这里,的喜事时一点也不含糊。可一旦没事了,大家最爱做的事就是听一楼的和二楼的两家闹。
一楼和二楼的男人都是不说多话的,话都让女人说了。两个女人都不是等闲之辈,你不忍我也不让,翻脸了不挂一丝情面。
清早,一楼女人在小院里生煤炉,可把楼上人给呛着。但都知道一楼女人是马蜂,惹不起的,只好关紧窗子,不让进烟。但二楼女人白癜风有什么症状就不会如此妥协。她从阳台上向下“喂”了声。一楼女人摇着扇子继续生煤炉子,“日照香炉升紫烟”。二楼女人一听就气得牙床战战,又听到女儿呛得直咳嗽,更是火了。挽起一大盆洗脸水,“遥看瀑布挂前川”!一楼女人顿时成了落汤鸡,炉子也流出水来。这一闹,出口就再也不见诗文了。三楼,四楼,五楼,六楼北京治疗白癜风手术多少钱,七楼的窗子都打开了。(八楼没人住)。孩子们被喝进里间了,大姑娘小媳妇在阳台上看着听着,取经吧。

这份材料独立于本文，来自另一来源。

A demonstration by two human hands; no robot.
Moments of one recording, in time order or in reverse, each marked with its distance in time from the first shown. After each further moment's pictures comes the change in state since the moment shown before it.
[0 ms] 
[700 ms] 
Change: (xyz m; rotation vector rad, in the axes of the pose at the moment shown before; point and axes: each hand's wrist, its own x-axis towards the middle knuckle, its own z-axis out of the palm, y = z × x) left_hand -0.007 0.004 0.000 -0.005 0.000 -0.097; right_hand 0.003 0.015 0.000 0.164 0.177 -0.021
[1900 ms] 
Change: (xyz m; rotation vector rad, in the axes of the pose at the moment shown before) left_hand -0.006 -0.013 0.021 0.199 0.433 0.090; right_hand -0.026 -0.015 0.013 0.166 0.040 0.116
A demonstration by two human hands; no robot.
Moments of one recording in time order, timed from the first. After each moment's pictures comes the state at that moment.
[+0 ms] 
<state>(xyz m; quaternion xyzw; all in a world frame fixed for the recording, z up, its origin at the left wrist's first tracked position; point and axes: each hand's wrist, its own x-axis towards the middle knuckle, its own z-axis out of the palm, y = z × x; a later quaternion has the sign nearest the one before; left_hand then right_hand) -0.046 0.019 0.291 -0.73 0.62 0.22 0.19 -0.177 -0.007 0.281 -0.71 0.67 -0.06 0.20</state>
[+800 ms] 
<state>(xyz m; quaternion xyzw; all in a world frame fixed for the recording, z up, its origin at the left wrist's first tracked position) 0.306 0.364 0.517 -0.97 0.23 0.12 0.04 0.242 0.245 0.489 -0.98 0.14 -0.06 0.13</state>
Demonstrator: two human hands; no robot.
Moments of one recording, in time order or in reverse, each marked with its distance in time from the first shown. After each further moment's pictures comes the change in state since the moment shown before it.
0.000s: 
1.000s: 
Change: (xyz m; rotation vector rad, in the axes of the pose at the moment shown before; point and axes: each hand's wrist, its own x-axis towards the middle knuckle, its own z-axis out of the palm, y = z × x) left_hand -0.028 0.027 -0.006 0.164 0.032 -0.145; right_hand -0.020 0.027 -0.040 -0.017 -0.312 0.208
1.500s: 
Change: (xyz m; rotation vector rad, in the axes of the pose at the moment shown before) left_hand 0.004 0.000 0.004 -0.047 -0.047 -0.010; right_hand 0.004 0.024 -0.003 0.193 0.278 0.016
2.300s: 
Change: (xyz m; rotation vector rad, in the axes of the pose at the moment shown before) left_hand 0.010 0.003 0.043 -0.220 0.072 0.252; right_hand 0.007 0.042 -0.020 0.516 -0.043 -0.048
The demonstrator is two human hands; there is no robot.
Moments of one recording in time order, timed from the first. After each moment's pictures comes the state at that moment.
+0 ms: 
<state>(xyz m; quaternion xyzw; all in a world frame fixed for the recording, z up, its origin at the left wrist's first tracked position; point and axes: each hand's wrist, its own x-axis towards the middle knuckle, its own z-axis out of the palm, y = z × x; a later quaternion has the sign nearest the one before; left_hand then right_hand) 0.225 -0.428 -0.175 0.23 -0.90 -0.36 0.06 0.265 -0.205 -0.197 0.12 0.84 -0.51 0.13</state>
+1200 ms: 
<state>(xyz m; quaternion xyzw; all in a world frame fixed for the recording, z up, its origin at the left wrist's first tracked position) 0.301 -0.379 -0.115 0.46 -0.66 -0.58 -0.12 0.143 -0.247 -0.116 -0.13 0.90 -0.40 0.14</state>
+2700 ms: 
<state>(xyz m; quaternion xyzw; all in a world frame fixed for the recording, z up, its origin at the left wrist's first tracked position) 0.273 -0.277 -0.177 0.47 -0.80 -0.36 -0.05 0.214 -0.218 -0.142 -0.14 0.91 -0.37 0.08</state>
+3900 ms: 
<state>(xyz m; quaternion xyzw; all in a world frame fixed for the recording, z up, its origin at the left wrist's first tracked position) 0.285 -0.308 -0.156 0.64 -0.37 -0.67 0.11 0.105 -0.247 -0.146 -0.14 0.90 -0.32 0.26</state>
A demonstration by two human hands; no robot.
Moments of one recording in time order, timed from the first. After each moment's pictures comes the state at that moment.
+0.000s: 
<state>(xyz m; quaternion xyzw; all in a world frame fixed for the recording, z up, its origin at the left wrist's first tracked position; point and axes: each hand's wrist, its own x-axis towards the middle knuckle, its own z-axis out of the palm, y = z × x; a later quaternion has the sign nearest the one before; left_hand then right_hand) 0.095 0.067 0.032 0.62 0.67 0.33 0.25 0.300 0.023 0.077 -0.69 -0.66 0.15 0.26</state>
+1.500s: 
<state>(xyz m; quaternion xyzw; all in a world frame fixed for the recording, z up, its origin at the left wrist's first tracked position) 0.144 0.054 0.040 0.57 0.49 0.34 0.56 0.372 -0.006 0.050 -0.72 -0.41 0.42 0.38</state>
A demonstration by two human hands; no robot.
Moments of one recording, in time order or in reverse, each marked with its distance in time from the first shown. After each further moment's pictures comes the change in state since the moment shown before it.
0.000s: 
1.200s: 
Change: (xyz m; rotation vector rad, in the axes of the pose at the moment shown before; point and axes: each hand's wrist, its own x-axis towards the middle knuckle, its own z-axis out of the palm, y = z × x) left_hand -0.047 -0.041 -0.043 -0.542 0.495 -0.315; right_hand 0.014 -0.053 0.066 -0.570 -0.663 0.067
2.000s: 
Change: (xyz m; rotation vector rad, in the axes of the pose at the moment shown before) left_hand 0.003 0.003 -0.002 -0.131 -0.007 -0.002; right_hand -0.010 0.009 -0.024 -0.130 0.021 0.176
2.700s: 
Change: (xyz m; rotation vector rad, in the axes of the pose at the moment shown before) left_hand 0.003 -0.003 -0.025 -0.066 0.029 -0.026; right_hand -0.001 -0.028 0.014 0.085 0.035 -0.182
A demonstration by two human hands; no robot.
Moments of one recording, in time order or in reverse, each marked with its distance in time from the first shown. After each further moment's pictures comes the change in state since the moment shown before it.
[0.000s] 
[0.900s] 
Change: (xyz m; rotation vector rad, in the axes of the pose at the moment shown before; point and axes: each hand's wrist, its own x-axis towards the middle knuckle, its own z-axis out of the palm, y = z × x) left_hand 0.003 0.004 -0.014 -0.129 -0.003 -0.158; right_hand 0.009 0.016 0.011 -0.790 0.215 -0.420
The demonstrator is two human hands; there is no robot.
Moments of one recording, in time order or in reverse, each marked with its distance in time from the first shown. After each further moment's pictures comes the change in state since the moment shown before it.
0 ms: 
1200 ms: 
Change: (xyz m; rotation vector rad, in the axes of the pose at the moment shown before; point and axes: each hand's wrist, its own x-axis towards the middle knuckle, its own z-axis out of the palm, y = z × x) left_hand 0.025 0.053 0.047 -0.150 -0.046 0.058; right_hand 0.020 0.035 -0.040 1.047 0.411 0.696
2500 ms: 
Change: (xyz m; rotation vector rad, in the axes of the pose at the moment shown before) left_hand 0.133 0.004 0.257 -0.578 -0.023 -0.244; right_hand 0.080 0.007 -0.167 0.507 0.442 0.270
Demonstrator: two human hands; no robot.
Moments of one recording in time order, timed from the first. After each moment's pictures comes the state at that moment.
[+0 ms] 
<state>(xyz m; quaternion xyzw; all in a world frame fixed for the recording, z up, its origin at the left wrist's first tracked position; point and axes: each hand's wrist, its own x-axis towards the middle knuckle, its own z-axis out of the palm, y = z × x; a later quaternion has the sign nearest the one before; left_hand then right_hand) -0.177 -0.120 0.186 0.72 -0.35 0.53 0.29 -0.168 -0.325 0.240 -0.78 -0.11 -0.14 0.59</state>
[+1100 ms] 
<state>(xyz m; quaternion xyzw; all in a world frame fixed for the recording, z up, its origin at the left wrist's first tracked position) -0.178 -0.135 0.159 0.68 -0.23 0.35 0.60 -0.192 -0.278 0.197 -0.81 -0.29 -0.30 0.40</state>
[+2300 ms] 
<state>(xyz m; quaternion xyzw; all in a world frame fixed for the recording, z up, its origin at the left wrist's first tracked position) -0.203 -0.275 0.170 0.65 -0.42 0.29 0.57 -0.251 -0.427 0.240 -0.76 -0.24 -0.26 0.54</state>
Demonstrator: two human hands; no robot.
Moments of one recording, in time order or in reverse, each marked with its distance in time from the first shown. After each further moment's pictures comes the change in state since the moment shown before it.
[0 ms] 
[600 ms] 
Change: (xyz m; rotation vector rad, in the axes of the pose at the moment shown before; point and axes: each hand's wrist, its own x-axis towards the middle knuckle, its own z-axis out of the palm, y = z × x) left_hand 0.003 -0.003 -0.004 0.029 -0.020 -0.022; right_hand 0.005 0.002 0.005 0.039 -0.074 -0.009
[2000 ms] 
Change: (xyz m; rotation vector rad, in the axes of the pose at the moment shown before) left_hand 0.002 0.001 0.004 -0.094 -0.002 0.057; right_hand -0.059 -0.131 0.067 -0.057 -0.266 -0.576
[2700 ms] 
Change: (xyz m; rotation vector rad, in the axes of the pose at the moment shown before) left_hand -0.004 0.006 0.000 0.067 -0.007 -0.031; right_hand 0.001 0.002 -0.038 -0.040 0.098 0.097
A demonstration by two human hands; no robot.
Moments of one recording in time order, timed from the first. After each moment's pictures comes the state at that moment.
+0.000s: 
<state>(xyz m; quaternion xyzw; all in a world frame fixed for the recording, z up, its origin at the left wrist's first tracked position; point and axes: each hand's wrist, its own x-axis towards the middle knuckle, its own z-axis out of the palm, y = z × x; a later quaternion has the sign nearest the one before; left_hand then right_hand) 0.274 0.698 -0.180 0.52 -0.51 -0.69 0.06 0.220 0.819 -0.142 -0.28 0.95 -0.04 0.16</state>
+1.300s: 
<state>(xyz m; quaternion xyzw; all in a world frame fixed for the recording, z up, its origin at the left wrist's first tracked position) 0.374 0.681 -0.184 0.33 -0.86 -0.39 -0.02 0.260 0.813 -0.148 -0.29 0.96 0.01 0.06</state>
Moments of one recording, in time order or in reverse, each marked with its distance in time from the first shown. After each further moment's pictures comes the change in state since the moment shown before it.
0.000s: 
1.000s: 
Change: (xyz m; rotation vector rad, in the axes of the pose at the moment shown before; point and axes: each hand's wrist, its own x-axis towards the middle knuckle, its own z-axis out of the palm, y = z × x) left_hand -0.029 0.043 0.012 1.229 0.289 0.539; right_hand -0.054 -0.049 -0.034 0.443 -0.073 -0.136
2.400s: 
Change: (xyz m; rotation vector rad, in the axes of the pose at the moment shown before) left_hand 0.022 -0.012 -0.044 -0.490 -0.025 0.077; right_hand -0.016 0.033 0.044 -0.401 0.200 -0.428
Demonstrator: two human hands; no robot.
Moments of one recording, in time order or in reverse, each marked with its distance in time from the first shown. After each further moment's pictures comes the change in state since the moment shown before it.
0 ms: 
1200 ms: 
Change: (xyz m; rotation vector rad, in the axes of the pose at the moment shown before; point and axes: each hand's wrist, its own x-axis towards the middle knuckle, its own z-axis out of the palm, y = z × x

记得当年我搬走的时候,一楼女人和二楼女人还曾“专门为我大吵一顿送行”。在外面没混出个什么名堂,去年又搬了回来。原先住在六楼,但六楼早已易主。小张两口高飞了,我一家就在七楼住了。
每天早,我总爱伸出头来往下看看。可惜只见一排又一排的防盗网。想想以前,阳台下满是脑袋。
每天上下班,从一楼爬到七楼,很清静,只听得到自己的脚步声。
下午回家,见二楼门前有份报纸。我捡起来,按响门铃。一会儿,里门打开,防盗门里露出一张上了涂料的脸。隐约还记得她长像,八成还是二楼女人。不过,声音倒吓我一跳,她柔声问道,“什么事?”“我原先住六楼的,现在七楼。”“喔。”她一手按在门边,随时准备关门。“这份报纸应是你家的。”她便从铁栅栏里伸出俩手指,把报纸夹了去。门“轰”的一声,画了个感叹号。万籁俱寂。
回到七楼,见门口几个人敲得叮当作北京中科白殿疯医院响。我对妻埋怨了声,“弄得跟看守所似的。”
现在,我家也被铁网掩得个严严实实。我想搬家了。白天见到的是铁网栅栏,晚上回来也净看到这些。
我这辈子最懊悔的第一件事是当了狱警白癜风吃什么药最好,第二件事就是又搬回这鬼地方。